## HOW TO COMPLETE THIS TASK:
Output the listing below verbatim.

## PROVIDED INFORMATION:
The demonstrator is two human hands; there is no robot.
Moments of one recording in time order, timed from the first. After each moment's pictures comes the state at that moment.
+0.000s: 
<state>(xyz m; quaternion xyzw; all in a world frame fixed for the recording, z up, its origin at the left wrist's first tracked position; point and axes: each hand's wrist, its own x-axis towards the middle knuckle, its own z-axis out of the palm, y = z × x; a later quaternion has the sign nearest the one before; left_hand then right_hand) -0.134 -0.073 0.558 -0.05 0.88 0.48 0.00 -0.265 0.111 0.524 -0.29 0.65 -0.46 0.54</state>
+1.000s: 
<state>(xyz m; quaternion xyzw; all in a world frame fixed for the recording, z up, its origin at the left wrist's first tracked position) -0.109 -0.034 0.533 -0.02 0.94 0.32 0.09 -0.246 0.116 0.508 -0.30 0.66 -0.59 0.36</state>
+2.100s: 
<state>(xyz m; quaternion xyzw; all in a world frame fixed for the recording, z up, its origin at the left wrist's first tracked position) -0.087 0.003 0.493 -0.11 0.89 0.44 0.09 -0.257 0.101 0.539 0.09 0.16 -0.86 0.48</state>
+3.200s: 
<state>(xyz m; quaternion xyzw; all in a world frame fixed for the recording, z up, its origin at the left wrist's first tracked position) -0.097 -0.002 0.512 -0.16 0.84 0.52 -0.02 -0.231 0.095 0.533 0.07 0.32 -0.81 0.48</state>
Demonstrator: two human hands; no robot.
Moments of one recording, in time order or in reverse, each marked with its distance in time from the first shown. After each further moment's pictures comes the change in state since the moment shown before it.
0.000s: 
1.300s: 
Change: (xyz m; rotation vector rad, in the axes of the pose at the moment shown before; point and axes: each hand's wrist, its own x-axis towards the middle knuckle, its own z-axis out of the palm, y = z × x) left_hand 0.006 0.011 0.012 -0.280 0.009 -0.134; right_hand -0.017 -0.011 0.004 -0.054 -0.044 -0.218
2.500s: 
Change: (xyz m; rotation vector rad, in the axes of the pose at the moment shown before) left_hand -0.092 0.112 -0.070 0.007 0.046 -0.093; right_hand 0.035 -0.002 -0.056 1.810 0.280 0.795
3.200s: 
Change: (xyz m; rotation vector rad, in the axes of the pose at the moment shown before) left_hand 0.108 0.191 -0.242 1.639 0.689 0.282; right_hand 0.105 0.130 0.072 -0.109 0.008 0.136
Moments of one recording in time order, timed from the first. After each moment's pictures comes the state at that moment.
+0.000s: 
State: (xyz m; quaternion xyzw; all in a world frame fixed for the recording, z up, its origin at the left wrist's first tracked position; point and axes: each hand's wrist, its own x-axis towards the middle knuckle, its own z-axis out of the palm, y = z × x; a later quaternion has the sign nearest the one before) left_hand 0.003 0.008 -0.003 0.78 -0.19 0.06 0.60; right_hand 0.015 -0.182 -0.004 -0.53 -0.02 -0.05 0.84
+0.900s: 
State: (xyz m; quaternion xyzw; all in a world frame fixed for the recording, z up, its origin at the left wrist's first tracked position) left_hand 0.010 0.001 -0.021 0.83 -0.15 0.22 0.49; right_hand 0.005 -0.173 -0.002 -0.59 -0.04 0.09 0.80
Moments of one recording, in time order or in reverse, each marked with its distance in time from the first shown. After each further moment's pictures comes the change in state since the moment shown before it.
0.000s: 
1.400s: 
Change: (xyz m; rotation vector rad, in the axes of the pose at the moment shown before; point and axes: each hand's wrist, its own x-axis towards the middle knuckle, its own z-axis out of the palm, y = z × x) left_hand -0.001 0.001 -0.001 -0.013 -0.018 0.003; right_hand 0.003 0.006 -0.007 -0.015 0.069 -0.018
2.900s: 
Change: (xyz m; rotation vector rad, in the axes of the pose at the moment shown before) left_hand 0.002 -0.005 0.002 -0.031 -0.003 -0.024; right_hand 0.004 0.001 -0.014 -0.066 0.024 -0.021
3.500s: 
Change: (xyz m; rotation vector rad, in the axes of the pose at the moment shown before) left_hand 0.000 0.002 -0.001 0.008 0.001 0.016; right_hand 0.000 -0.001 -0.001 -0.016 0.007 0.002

## SOLVED PROBLEM:
The demonstrator is two human hands; there is no robot.
Moments of one recording in time order, timed from the first. After each moment's pictures comes the state at that moment.
+0.000s: 
<state>(xyz m; quaternion xyzw; all in a world frame fixed for the recording, z up, its origin at the left wrist's first tracked position; point and axes: each hand's wrist, its own x-axis towards the middle knuckle, its own z-axis out of the palm, y = z × x; a later quaternion has the sign nearest the one before; left_hand then right_hand) -0.134 -0.073 0.558 -0.05 0.88 0.48 0.00 -0.265 0.111 0.524 -0.29 0.65 -0.46 0.54</state>
+1.000s: 
<state>(xyz m; quaternion xyzw; all in a world frame fixed for the recording, z up, its origin at the left wrist's first tracked position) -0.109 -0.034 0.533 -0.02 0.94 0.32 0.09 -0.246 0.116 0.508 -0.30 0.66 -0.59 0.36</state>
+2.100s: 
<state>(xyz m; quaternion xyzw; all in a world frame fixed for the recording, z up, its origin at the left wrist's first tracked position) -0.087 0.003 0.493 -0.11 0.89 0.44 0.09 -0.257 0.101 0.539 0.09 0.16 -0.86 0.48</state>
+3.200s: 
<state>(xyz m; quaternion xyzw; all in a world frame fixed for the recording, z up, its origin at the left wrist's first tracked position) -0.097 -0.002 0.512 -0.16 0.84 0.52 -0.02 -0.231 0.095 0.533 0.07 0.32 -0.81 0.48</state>
Demonstrator: two human hands; no robot.
Moments of one recording, in time order or in reverse, each marked with its distance in time from the first shown. After each further moment's pictures comes the change in state since the moment shown before it.
0.000s: 
1.300s: 
Change: (xyz m; rotation vector rad, in the axes of the pose at the moment shown before; point and axes: each hand's wrist, its own x-axis towards the middle knuckle, its own z-axis out of the palm, y = z × x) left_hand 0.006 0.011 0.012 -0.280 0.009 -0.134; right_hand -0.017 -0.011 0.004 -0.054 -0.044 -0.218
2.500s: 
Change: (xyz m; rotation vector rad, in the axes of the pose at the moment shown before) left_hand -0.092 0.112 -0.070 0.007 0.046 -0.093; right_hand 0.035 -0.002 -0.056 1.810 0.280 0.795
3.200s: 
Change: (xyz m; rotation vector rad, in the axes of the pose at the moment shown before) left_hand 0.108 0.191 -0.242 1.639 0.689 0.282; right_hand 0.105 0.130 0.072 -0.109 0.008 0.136
Moments of one recording in time order, timed from the first. After each moment's pictures comes the state at that moment.
+0.000s: 
State: (xyz m; quaternion xyzw; all in a world frame fixed for the recording, z up, its origin at the left wrist's first tracked position; point and axes: each hand's wrist, its own x-axis towards the middle knuckle, its own z-axis out of the palm, y = z × x; a later quaternion has the sign nearest the one before) left_hand 0.003 0.008 -0.003 0.78 -0.19 0.06 0.60; right_hand 0.015 -0.182 -0.004 -0.53 -0.02 -0.05 0.84
+0.900s: 
State: (xyz m; quaternion xyzw; all in a world frame fixed for the recording, z up, its origin at the left wrist's first tracked position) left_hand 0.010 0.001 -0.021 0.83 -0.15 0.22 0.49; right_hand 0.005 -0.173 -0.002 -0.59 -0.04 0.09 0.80
Moments of one recording, in time order or in reverse, each marked with its distance in time from the first shown. After each further moment's pictures comes the change in state since the moment shown before it.
0.000s: 
1.400s: 
Change: (xyz m; rotation vector rad, in the axes of the pose at the moment shown before; point and axes: each hand's wrist, its own x-axis towards the middle knuckle, its own z-axis out of the palm, y = z × x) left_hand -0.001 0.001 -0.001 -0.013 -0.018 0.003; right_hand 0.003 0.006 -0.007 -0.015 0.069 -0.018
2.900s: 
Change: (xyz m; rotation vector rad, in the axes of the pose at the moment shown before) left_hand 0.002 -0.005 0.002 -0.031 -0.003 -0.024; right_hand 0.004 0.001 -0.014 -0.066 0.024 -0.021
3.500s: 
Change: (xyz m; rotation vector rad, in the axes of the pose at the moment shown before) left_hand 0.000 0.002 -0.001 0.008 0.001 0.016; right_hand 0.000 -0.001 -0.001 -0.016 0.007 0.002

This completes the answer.